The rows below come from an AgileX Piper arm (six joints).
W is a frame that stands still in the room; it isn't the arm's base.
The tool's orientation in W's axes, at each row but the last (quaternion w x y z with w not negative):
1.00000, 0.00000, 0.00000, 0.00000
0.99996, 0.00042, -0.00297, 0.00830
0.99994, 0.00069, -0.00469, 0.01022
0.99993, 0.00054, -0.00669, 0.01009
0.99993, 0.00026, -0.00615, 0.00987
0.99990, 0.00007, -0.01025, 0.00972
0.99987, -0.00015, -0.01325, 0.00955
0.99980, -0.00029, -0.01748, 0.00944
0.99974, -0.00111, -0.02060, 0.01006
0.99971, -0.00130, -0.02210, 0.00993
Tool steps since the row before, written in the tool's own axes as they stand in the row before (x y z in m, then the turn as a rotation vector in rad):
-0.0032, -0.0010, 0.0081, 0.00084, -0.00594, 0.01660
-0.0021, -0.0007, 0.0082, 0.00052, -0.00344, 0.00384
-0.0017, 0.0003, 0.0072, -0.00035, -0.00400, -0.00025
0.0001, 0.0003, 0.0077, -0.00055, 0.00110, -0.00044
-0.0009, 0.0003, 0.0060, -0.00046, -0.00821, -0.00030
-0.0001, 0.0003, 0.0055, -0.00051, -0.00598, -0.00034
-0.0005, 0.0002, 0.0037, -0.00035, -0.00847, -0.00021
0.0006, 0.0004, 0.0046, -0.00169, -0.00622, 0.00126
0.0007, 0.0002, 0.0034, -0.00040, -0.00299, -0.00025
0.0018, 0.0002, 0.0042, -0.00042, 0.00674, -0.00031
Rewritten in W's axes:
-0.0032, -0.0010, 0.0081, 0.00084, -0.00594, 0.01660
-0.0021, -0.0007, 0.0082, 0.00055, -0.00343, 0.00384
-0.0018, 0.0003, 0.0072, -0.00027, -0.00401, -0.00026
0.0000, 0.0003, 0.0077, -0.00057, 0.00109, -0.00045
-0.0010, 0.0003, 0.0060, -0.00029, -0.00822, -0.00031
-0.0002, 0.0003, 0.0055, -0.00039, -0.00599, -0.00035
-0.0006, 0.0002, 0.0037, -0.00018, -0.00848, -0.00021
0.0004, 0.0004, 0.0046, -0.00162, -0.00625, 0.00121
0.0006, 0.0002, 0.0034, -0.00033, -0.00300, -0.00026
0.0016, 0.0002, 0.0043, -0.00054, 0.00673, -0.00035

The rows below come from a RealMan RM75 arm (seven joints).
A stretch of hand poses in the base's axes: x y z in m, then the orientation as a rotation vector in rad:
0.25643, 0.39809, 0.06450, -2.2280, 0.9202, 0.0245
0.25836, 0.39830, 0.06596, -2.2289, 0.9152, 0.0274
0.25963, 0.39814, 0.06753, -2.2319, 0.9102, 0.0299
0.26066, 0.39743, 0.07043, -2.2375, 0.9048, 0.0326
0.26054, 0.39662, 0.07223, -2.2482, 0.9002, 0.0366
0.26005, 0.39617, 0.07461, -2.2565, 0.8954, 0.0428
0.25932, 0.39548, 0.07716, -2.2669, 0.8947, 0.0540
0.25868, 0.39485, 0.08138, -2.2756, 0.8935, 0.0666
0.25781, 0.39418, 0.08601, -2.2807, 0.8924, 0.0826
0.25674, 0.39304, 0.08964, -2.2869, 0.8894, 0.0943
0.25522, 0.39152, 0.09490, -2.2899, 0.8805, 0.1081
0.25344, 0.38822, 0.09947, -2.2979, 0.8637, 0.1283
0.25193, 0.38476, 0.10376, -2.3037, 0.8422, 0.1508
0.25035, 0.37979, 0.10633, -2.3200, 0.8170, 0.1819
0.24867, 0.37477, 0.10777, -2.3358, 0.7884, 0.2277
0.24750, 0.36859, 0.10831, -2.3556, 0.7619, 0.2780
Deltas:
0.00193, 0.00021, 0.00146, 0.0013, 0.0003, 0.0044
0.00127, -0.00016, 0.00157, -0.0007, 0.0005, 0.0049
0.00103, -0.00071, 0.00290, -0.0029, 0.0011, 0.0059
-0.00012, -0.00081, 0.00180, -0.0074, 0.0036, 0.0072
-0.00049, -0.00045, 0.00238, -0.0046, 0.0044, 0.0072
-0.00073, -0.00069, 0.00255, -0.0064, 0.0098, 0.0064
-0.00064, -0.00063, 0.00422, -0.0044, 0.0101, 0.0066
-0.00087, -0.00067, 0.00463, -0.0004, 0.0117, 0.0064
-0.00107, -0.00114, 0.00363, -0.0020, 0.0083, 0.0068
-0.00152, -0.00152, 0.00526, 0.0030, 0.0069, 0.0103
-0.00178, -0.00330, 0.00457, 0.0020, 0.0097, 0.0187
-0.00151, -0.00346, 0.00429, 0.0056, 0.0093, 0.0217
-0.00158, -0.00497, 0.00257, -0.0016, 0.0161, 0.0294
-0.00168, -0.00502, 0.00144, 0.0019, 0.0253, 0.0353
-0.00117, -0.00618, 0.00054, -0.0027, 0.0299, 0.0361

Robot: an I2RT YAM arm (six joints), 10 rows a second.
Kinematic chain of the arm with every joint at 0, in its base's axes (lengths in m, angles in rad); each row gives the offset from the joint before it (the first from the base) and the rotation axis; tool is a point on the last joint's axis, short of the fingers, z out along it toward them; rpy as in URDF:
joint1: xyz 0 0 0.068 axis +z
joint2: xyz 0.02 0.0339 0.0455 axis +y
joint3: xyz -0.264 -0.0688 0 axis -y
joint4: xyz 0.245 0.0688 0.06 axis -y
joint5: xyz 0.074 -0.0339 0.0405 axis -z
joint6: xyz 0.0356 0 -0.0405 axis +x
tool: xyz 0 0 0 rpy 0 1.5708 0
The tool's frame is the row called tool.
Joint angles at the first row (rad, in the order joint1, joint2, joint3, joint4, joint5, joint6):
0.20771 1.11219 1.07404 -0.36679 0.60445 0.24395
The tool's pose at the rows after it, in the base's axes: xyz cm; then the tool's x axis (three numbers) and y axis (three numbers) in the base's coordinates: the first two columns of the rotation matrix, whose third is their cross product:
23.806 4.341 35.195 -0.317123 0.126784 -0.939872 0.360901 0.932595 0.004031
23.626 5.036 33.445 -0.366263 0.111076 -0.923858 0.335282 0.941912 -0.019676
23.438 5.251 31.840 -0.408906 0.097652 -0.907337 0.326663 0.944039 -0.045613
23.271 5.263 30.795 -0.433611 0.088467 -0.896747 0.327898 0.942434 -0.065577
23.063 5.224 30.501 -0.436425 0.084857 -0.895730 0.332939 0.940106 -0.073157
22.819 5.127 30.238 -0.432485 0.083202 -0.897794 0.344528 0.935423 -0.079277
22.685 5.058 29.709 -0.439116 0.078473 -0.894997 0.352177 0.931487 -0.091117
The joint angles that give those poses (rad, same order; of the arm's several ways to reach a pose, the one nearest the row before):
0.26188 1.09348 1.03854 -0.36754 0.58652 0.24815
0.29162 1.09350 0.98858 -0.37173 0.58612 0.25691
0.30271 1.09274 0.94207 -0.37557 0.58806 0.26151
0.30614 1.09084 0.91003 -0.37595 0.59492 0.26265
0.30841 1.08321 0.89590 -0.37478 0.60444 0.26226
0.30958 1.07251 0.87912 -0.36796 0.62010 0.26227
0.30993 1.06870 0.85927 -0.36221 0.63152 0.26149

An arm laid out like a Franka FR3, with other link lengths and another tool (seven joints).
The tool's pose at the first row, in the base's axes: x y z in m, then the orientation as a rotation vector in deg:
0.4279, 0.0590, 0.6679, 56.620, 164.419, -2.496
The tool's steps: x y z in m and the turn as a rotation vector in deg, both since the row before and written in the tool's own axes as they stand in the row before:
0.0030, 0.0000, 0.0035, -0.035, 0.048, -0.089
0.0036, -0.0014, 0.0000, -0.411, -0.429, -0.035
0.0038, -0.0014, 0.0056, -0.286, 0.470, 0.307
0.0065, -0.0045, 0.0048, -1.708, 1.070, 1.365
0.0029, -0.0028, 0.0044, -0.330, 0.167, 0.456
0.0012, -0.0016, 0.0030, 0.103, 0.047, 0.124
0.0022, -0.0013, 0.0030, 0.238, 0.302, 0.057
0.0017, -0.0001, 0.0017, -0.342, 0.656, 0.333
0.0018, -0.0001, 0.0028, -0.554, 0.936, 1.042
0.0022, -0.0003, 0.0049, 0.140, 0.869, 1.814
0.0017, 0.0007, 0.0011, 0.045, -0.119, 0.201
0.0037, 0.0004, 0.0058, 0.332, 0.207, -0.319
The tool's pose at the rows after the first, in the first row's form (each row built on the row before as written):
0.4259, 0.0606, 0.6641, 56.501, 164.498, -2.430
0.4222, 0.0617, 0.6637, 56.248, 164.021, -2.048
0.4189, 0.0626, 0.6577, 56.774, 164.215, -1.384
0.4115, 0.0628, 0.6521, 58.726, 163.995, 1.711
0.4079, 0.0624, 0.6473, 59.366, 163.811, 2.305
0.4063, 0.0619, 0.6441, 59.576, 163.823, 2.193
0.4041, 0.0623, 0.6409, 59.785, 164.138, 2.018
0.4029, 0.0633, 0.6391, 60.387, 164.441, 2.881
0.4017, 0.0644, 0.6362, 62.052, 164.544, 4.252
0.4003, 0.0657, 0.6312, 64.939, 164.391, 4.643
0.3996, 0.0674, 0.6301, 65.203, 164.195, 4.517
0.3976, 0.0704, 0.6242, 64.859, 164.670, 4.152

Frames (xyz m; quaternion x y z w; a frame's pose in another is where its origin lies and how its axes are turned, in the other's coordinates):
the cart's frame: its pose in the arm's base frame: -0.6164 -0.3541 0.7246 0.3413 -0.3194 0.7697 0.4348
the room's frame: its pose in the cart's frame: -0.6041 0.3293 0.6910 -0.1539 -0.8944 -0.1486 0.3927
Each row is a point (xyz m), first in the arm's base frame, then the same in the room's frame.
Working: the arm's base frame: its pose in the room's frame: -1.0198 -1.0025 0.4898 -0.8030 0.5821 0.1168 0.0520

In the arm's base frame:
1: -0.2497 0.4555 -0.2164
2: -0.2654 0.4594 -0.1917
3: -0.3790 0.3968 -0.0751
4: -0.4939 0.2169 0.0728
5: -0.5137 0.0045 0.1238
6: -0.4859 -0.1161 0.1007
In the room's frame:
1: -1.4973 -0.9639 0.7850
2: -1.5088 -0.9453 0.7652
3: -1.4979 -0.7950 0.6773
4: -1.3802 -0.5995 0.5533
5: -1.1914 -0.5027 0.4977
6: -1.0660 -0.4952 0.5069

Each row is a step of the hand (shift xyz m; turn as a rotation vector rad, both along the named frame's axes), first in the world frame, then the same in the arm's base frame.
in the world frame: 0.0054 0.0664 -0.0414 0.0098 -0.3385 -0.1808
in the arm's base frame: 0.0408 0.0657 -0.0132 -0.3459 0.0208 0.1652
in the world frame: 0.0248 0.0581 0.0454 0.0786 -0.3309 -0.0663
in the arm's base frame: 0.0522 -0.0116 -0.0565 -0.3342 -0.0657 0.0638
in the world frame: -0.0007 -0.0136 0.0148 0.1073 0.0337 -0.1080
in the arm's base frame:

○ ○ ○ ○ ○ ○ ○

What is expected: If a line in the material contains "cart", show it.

Answer to the problem:
the cart's frame: its pose in the arm's base frame: -0.6164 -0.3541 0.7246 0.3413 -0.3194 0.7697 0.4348
the room's frame: its pose in the cart's frame: -0.6041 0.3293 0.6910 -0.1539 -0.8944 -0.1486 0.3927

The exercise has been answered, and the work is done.